▶ _DIRECTIONS FOR THIS TASK_: Write down nothing except how many lines in the entries contain "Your".

▶ _AVAILABLE RECORDS_:
|---|
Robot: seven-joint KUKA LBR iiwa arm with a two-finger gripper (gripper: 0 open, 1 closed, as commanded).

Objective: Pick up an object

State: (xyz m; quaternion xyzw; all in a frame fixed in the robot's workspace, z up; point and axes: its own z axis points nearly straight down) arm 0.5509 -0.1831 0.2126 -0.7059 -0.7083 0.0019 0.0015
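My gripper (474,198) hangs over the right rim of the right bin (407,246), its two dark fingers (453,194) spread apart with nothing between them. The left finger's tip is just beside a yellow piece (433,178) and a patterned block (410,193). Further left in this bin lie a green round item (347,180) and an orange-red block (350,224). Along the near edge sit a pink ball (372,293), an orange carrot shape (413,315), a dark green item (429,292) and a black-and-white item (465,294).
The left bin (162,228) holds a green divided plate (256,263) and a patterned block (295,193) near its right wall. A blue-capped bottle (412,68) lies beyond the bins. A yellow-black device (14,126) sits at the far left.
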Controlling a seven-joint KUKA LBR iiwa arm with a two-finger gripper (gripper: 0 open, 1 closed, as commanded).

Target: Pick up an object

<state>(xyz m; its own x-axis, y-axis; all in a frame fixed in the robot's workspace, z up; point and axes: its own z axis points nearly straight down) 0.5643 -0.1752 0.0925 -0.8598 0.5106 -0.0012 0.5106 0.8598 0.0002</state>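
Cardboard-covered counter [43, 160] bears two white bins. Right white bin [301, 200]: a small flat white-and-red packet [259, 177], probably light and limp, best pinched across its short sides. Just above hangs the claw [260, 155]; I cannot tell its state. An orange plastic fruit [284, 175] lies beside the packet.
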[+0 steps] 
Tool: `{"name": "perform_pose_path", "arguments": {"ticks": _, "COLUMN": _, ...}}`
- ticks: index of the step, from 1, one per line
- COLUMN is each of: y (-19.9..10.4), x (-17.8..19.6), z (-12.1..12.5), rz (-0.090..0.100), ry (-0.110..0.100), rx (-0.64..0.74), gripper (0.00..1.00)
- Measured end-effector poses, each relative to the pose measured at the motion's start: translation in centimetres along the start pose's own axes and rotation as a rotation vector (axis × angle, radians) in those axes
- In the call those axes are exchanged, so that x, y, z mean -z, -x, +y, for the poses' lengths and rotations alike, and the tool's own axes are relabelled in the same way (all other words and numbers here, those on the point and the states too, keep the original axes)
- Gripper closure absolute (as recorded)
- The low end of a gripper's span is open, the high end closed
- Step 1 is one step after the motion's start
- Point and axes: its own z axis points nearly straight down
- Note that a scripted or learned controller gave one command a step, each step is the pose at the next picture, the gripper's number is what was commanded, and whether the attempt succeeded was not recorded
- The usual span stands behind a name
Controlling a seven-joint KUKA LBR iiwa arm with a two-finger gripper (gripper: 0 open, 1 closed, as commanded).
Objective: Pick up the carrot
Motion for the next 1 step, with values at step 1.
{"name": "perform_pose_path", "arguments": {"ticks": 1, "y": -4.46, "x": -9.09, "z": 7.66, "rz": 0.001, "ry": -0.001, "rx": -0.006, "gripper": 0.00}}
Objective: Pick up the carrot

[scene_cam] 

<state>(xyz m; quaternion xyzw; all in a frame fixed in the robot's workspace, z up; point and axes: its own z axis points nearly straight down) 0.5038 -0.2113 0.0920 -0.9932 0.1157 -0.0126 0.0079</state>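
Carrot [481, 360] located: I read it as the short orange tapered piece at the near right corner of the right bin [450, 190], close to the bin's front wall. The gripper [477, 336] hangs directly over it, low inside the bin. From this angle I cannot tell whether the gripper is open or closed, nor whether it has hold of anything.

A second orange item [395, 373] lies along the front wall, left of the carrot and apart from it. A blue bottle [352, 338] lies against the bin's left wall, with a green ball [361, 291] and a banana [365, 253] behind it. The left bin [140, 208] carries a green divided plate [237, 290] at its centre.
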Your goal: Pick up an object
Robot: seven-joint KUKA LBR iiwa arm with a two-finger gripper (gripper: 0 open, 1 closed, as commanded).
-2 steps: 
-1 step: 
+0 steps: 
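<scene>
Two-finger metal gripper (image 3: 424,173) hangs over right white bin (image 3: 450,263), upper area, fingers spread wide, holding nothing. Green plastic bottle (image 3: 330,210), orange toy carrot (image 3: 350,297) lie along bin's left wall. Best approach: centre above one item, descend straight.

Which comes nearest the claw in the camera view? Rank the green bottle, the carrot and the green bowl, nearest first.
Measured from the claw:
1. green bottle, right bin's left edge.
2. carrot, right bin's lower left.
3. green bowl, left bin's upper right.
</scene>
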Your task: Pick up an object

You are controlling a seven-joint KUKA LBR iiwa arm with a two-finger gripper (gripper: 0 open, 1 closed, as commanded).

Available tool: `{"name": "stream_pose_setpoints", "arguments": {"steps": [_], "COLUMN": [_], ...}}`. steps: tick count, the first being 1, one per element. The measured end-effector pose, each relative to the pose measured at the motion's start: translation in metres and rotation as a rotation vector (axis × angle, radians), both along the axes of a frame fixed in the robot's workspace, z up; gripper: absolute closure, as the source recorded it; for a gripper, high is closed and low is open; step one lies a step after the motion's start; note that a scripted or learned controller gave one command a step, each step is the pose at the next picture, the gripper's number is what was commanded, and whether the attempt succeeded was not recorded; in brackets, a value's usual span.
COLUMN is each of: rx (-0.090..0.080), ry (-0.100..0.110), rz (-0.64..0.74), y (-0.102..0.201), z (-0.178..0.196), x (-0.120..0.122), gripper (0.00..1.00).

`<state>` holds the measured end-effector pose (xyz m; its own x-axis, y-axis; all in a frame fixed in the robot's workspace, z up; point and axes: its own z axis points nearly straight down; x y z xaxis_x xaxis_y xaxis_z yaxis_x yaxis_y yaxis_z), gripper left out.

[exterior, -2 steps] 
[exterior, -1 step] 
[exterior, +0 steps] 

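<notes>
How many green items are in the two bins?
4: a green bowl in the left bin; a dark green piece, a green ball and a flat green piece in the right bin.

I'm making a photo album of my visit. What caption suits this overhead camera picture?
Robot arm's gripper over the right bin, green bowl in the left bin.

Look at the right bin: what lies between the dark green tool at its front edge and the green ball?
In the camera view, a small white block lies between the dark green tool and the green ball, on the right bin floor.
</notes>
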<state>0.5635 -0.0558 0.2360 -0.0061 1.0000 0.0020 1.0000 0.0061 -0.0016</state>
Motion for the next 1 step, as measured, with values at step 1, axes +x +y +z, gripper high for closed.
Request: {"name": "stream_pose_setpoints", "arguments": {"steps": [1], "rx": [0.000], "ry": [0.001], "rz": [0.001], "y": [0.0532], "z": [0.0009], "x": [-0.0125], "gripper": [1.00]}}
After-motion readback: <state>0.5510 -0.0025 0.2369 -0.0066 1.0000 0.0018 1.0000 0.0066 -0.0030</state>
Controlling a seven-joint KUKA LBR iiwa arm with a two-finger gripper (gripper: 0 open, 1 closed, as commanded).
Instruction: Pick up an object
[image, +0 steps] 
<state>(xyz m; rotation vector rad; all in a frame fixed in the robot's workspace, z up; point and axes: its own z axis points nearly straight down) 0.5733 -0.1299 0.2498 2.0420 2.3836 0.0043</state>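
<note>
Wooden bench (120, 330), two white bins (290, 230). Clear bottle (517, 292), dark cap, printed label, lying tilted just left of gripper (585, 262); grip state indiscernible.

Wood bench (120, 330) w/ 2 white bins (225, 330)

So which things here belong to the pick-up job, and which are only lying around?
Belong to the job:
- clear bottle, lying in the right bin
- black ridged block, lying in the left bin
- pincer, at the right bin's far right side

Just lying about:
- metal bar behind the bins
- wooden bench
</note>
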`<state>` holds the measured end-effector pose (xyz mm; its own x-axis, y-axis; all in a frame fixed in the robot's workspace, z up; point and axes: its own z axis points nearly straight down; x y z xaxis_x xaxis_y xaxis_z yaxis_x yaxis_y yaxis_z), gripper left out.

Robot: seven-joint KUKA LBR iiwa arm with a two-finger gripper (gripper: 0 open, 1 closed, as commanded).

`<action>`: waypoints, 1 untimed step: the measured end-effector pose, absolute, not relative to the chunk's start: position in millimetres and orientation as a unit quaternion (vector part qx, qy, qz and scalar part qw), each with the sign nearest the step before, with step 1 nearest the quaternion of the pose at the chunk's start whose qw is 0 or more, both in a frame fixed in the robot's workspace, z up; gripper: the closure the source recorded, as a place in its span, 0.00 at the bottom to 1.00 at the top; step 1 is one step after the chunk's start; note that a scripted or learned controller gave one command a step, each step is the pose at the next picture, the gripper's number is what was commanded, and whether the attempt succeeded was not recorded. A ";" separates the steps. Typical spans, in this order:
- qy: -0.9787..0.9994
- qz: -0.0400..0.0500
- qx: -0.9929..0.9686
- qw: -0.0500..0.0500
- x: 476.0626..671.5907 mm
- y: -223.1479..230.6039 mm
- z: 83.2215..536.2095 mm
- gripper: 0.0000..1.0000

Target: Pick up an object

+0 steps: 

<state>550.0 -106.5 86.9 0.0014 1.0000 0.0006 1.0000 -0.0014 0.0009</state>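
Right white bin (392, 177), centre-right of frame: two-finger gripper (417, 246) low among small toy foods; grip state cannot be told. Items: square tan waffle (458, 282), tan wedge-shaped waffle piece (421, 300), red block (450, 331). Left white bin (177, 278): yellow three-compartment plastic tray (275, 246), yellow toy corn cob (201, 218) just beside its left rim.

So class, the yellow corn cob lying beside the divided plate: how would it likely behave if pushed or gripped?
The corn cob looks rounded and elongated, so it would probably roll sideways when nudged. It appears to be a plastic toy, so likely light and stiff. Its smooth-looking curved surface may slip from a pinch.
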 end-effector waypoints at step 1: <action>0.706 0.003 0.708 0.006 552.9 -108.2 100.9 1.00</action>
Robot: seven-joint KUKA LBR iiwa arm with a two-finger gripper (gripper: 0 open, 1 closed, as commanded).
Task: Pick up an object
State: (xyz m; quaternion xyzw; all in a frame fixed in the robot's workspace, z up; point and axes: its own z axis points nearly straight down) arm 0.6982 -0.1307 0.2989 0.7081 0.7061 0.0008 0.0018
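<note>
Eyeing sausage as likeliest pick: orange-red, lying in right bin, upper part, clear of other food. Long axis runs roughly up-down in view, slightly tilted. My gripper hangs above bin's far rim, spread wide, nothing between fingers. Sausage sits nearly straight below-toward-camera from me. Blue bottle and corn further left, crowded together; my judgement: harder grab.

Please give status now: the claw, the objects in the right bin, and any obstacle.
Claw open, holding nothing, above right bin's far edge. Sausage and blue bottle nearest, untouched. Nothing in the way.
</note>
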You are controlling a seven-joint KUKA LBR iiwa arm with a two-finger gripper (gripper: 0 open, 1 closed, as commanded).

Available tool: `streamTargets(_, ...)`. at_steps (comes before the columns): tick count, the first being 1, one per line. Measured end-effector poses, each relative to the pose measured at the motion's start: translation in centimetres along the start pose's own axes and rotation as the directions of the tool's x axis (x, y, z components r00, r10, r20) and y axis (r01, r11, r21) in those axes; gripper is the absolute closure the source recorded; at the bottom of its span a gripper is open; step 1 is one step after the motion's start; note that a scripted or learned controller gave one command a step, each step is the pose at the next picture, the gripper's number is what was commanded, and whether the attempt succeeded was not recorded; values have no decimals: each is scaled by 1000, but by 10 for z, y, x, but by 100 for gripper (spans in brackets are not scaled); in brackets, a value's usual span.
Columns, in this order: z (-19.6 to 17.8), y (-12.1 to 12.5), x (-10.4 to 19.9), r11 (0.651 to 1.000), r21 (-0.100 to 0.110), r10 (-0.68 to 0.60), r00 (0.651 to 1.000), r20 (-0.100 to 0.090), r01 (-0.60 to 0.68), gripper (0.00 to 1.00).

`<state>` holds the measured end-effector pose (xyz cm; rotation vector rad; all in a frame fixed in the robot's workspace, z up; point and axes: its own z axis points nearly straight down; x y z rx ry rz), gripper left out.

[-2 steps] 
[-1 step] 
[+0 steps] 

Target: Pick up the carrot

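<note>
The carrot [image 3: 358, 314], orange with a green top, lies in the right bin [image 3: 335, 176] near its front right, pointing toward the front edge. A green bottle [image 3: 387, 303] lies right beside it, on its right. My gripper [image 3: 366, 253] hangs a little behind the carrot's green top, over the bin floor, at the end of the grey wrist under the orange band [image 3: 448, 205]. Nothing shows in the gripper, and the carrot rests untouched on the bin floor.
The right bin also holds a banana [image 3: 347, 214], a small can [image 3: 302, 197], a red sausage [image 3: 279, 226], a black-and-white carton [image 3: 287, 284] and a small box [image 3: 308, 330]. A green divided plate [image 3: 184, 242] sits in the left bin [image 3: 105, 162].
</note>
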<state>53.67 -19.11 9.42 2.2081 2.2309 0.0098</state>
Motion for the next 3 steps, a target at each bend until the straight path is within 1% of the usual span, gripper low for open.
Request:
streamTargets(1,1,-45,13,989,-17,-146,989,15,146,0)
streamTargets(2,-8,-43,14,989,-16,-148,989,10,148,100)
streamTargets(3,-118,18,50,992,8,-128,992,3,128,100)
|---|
▶ _RESULT FOR THIS EXERCISE_: 2